Пока нас заселяли, у меня наконец появилась возможность поговорить с Марией Федоровной. Она сказала, что надеется скоро покинуть этот кошмарный город, где подонки устраивают гнусные демонстрации, а граждане ими любуются. Ничего осмысленного в Берлине она не делает, торгует псевдонародным шитьем да втюхивает глупым немецким бюргерам фабричные матрешки; со дня на день она ожидает разрешения вернуться на родину. Ей хотелось бы играть или на худой конец ставить спектакли художественной самодеятельности, преподавать актерское мастерство, но пока ей опять предлагают место в ненавистном внешторге, что хуже смерти. У нее были планы заняться экспортом советских фильмов. На этот участок она была идеальным кандидатом, и компетентность, и связи имелись, но ей вставляла палки в колеса Ядвига Нетупская, любимица Крупской. Как только она не честила эту Нетупскую, и бездарность она, и нахалка, и ханжа, и завистница, и змея подколодная, фанатичная изуверка, отвратительный образец нового поколения коммунистических людоедов. Над этим образом я потом часто думала – уж очень ко многим он подходил. Влияние Крупской после смерти Ленина было ничтожно, из милости ее оставили на культуре, сделав заместителем наркома просвещения, и она как могла продвигала верную линии партии молодежь, у которой нет ни образования, ни любви к культуре. Недавно, говорила Мария Федоровна, пришлось пожаловаться Луначарскому на то, что по указанию этой Нетупской в Институте политпросвета под видом инвентаризации уничтожают переданный туда архив “Всемирной литературы”, выбрасывают сценарии Алексея и множество ценных рукописей, а также не изданные, но оплаченные переводы из зарубежных классиков; велика вероятность, писала она Луначарскому, что они никогда не выйдут. Так они и правда не вышли.

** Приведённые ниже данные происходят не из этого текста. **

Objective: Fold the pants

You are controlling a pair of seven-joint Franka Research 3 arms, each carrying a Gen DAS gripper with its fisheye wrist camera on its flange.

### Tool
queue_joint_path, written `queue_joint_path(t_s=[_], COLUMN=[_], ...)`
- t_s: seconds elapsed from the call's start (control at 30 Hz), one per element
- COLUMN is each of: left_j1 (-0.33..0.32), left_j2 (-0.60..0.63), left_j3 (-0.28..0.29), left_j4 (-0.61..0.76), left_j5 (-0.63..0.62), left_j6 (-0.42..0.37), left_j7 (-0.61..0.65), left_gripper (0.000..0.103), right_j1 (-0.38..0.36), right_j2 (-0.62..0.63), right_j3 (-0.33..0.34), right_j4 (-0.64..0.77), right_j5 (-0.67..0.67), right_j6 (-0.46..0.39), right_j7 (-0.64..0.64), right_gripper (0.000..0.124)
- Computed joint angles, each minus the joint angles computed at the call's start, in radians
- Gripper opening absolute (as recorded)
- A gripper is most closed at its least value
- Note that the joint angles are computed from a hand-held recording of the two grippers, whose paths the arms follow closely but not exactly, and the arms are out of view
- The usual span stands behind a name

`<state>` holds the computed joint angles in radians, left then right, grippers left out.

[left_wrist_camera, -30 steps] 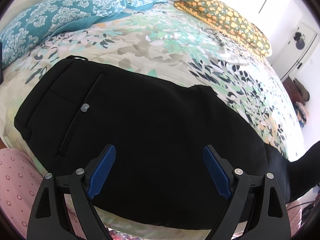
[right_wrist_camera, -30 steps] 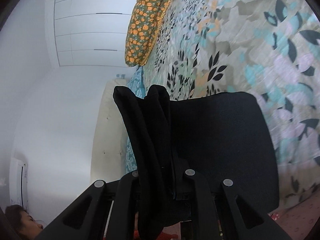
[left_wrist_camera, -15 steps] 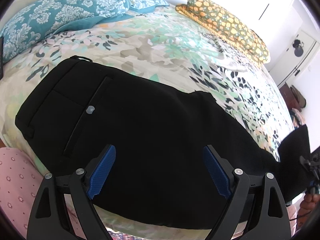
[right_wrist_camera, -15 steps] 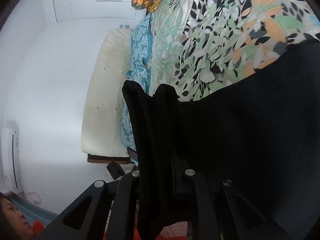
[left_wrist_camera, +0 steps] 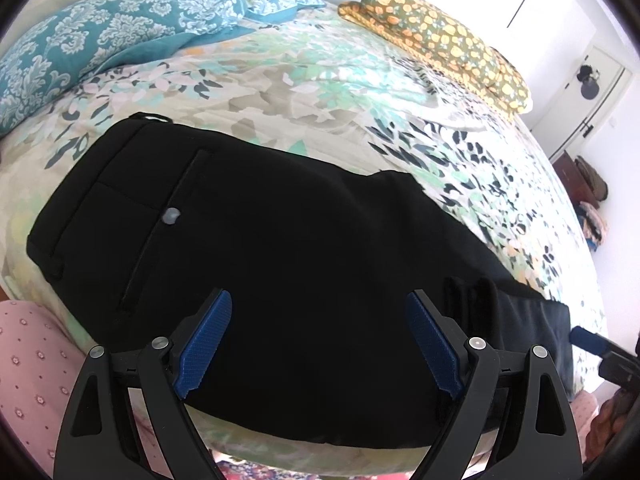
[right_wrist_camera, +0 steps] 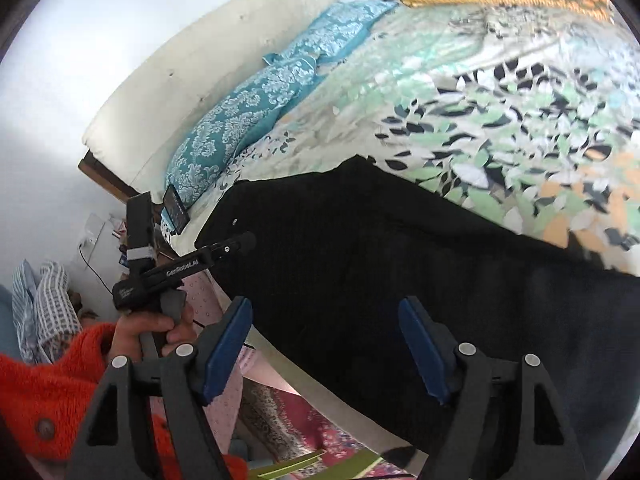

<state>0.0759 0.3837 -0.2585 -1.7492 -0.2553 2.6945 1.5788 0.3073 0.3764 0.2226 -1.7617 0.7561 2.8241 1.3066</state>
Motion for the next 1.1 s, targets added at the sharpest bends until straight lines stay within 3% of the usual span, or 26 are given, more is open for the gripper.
queue_joint_path(t_s=[0.13, 0.17, 0.23, 0.3, 0.4, 0.5, 0.67, 0.73, 0.83, 0.97, 1.03, 1.1], left_j1=[0.110, 0.133, 0.120, 0.074, -0.013, -0.071, -0.111, -0.122, -0.128, -0.086, -0.089, -0.104], left_j2=[0.013, 0.020, 0.026, 0.035, 0.062, 0.086, 0.087, 0.090, 0.065, 0.000, 0.001, 0.020], left_j3=[-0.153, -0.192, -0.207, -0.188, -0.127, -0.078, -0.054, -0.049, -0.047, -0.058, -0.041, -0.024], left_j4=[0.025, 0.039, 0.059, 0.083, 0.132, 0.168, 0.169, 0.166, 0.130, 0.065, 0.064, 0.073], left_j5=[-0.245, -0.312, -0.337, -0.300, -0.219, -0.159, -0.091, -0.068, -0.055, -0.131, -0.123, -0.084], left_j6=[-0.073, -0.124, -0.184, -0.218, -0.264, -0.302, -0.340, -0.340, -0.302, -0.251, -0.256, -0.272], left_j7=[0.268, 0.357, 0.450, 0.488, 0.459, 0.406, 0.399, 0.394, 0.382, 0.407, 0.389, 0.363], left_gripper=[0.080, 0.075, 0.068, 0.053, 0.036, 0.029, 0.027, 0.010, 0.005, 0.005, 0.005, 0.005], right_j1=[0.047, 0.041, 0.013, -0.020, -0.015, -0.015, 0.001, 0.003, 0.009, 0.019, 0.023, 0.027], right_j2=[-0.155, -0.190, -0.223, -0.229, -0.237, -0.224, -0.199, -0.194, -0.202, -0.226, -0.219, -0.192], right_j3=[-0.066, -0.060, -0.021, 0.019, 0.001, 0.003, 0.001, 0.001, 0.000, 0.001, -0.014, -0.048], right_j4=[-0.235, -0.291, -0.355, -0.366, -0.364, -0.335, -0.303, -0.297, -0.303, -0.332, -0.336, -0.323], right_j5=[-0.051, -0.023, 0.101, 0.259, 0.306, 0.350, 0.389, 0.398, 0.408, 0.399, 0.363, 0.270], right_j6=[0.137, 0.177, 0.250, 0.279, 0.265, 0.265, 0.248, 0.251, 0.280, 0.336, 0.313, 0.227], right_j7=[0.150, 0.168, 0.146, 0.076, 0.056, -0.024, -0.083, -0.094, -0.102, -0.097, -0.049, 0.067], right_gripper=[0.082, 0.082, 0.082, 0.083, 0.082, 0.082, 0.082, 0.082, 0.082, 0.083, 0.085, 0.085])
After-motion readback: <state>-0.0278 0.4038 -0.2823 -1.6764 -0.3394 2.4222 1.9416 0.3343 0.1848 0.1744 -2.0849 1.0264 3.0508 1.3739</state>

Откуда-то появилась Катя, бросилась мне на шею и стала меня целовать. Ей десять лет было, когда я стала их с ее братом Юрием опекать вместо матери. А теперь Кате было уже тридцать четыре года, и всю жизнь ее подавляла матушка, хотя они много лет жили порознь. Интересно, что сильная воля родителей может парализовать детей даже на расстоянии. Юрий от этого не страдал, все же мальчик был, а для Кати мать так и осталась недосягаемым идеалом. Катя мне рассказала, что много переводит с немецкого и английского. Одно время она жила в Лондоне, но чувствовала себя одинокой, а теперь вот живет вместе с матерью в советском торгпредстве. О своем муже, Абраме Гарманте, она не упомянула ни словом, что мне показалось недобрым знаком. Помню, когда она выходила за Абрашу, Мария Федоровна была вне себя от ярости. Твой дедушка, кричала она, бог знает какими трудами выкарабкался из евреев, а ты за этого жалкого иудея выходишь?! Отец ее носил фамилию Юрковский, а Мария Федоровна, чтобы отделить себя от отца, взяла себе театральное имя Андреева. И всегда говорила, что она происходит из семьи потомственных русских дворян; ну, наверное, я в таком случае должна считаться по крайней мере графиней. Катя – славная девушка, одна у нее беда: слишком робкая.
Наш багаж отнесли наверх. Я зашла к Алексею. Он сидел в кресле скрючившись, ломило суставы – так измучили его долгая дорога и перемена климата. Собрав агрегат, я вставила в кислородную подушку гофрированную трубку. Мало ли – решит днем прилечь. Когда он засыпает без кислорода, то потом просыпается с головной болью.
Алексей заявил, что в город он не пойдет, терпеть не может его, лучше сядет работать, а я, мол, могу идти, за мной скоро придут и покажут Берлин.
Комната у меня была высоченная, потолок под четыре метра, нетопленая, неуютная и помпезная – лепнина на потолке, ампирный стиль, тяжелая темная мебель, громадный трельяж; занавешенное окно выходило на неприветливый внутренний двор. Я закуталась в теплый плед и не раздеваясь прилегла на кровать. Ждать мне пришлось недолго. За мной явился высокий, сутулый, изысканно одетый господин лет пятидесяти, с мрачным лицом – издатель Иван Павлович Ладыжников.
Они подружились еще в Нижнем Новгороде, он печатал марксистскую литературу и произведения Алексея, доход от которых в основном шел большевикам. В 1921 году Ладыжников в выходные частенько навещал Горького в санатории недалеко от Берлина, приезжал с женой, которой отняли одну грудь, затем вторую, а потом она умерла, и он остался один.